Two-Point Conversions

From time to time, I like to take the opportunity to challenge my own perceptions about football. One strategy that’s often debated is whether teams should attempt a two-point conversion after a touchdown.

Decades ago, legendary coach Dick Vermeil, then a coordinator at UCLA, created a chart that’s still in popular use today. It’s not a chart I used when developing Front Office Football, but it’s not that different. Some of it is obvious; for instance if you trail by two after scoring a touchdown, you should try and tie the game. But even then, when in the game should you start consulting the chart?

Some of it is complex, or even controversial. You’re supposed to go for two when you lead by four after scoring. The idea is that if you make it, a subsequent field goal will give you a two-score lead. But if you miss, a subsequent field goal will leave your opponent the opportunity to tie on a touchdown without going for two.

Since the two-point conversion rate in the NFL is about 45% and the extra-point rate with the new distance rule is about 97%, I’d hesitate to start using any chart until well after halftime. Just take the point.

A few months ago, when working on a percentage win calculator that I’ve yet to put into any product, I analyzed a few seasons’ worth of play-by-play data and compiled a chart that could be useful for making these decisions. As an aside, I do this kind of thing a lot. Most of what I discover on these odysseys never amounts to meaningful work within my products. This might well fall into that category. But it could also be useful in compiling a more fine-tuned chart – one that even incorporates time remaining.

Today, I watched a good part of the Lions’ opener against Arizona. With 3:07 left in the third quarter, the Lions scored to cut the Cardinal lead to two. Some might say it was too early to start using a chart, but no one would question the wisdom of the decision in the closing moments. The Lions tried the conversion and failed. How did that change their win chances?

I have my play-by-play data broken into 100-second increments.

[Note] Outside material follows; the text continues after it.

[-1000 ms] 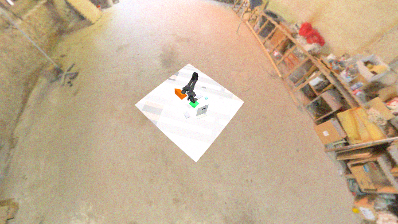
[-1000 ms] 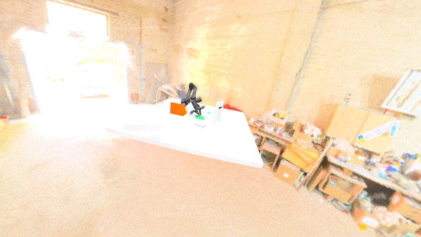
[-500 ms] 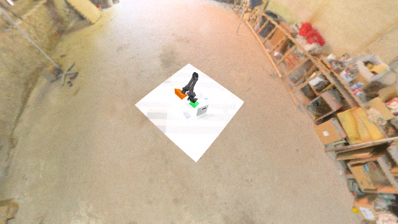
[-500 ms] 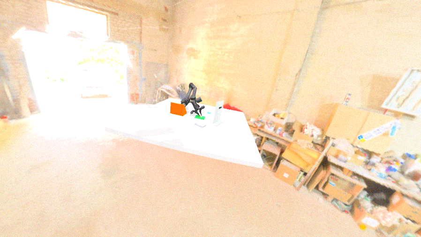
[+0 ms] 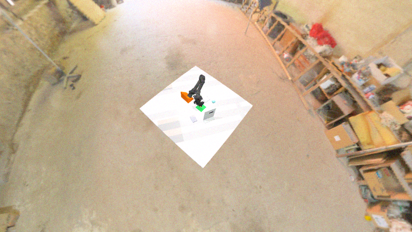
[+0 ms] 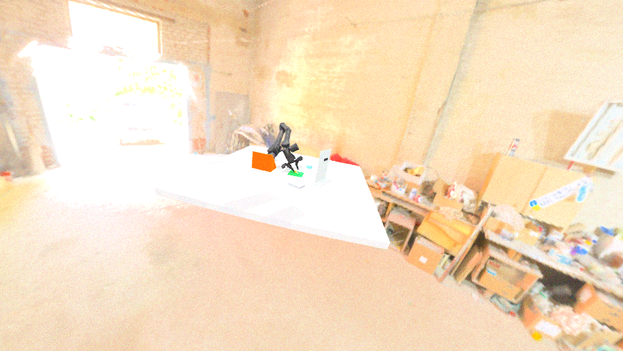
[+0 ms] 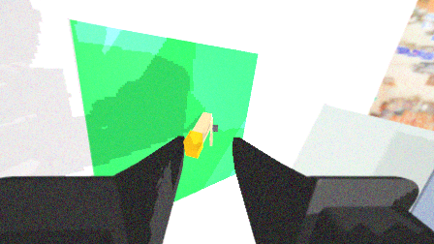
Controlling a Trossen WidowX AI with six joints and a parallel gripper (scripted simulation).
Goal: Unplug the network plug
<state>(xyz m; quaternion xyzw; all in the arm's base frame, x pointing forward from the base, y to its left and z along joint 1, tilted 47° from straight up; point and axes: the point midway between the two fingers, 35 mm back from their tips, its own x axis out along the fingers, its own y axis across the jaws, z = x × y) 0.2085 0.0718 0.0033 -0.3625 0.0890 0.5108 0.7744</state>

To take a broader brush to include as much as is reasonable, I used the categories from the end of the third quarter to 6:40 remaining in the third quarter. There have been 2,797 plays undertaken with the score tied and a team with the ball, 1,031 plays with a one-point lead and 397 with a two-point lead. Not an overwhelming amount of data, especially since you can’t assume a reasonably uniform distribution of field position within that small a data set with the two-point lead. But in 1,629 of the tied scenarios (58%), the team with the ball won (possession matters – Arizona would have possession after the ensuing kick). In 574 of the one-point lead scenarios (56%), the team with the ball won and in 280 of the cases with a two-point lead (71%), the team with the ball won.

This is a great example of where sample size lets you down. The reason I’m writing about this is to give you some insight into my process when examining a particular question. When do you make a conclusion and when do you accept that you just don’t have enough information? This is several seasons’ worth of complete play-by-play data (350,000+ plays broken down by lead and time to go blocks), and the raw data set still isn’t good enough to make solid conclusions.

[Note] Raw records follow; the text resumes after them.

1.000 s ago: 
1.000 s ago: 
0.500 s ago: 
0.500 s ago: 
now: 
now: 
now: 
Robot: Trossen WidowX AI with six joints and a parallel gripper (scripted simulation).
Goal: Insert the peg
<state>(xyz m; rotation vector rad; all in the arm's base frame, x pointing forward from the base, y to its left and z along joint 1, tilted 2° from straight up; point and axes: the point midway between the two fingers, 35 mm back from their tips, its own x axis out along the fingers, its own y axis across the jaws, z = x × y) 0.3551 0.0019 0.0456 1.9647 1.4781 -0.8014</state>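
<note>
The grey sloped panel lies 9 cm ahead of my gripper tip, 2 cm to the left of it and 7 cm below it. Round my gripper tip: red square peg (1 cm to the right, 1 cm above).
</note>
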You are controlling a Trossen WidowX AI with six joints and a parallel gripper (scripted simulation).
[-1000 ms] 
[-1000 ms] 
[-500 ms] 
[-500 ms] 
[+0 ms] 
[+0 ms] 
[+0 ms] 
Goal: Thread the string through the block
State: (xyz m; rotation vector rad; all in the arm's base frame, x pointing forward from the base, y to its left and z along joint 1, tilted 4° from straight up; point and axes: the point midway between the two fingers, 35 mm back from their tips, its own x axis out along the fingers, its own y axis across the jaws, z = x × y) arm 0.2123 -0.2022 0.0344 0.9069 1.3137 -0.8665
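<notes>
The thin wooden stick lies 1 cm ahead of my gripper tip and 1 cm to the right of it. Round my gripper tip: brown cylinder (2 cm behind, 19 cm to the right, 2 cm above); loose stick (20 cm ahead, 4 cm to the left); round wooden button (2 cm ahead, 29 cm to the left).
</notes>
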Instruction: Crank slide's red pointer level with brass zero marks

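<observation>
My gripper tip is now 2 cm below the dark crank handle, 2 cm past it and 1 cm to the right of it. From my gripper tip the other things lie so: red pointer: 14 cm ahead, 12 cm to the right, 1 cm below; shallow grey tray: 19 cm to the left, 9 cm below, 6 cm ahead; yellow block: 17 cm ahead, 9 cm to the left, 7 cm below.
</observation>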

What the above numbers suggest is that the value of the extra point is immaterial, but there’s a 10-15% game-win cost in going for two and failing. That just doesn’t feel like a reasonable conclusion. When I was doing the initial work with this particular data set, I ran a whole series of rolling averages to come up with a win-percentage chart that supported the data with less precision, but a consistent set of percentages that required the least amount of intervention on my part (making “decisions” about interpretation and then using those decisions to influence how the rolling averages were applied). I feel more confident in presenting that chart as reasonable, at least in the sense that it could be used to help with this kind of decision. If this work results in use in any product, I would use that more processed chart.

Going back to the analysis of the first Lions decision: I come up with a 55.8% Arizona win percentage when tied during that time block, 61.1% with a one-point lead, 64.3% with a two-point lead. So, -3.2% for Detroit with a failure, +5.3% with success. Assuming 45% success on two-point tries and 97% success on extra points, the decision to go for it, in itself, raises Detroit’s win percentage by about a half a percentage point. I think it’s reasonable to conclude that it was a good decision. In general, my data supports this case up to about midway through the third quarter. Earlier than that, I would advise against ever going for a two point conversion except when desperate and in need of multiple positive results (let’s say you score and trail by 18).

The second Lions decision came with 9:27 remaining in the game. This time, they led by four. Vermeil’s chart says “go for it.” I don’t know if Jim Caldwell uses this particular chart, but he went for it. The Lions failed. The value of success and penalty for failure is explained at the start of this article. Now to break down it down using the data…

If the Cardinals gain possession with a six-point deficit (Detroit makes the conversion), they have a 29.2% chance of winning. With a five-point deficit, that’s 36.0% and a four-point deficit, that’s 41.0% percent. Factoring in analysis of success and failure, that amounts to, again, about a half-percentage-point increase in the Lions’ win chances. This surprised me a little, but, as it turns out, a six-point lead is quite a bit better than a five-point lead, even relatively early in the game.

Vermeil’s chart may be old, but it holds up even in the modern game.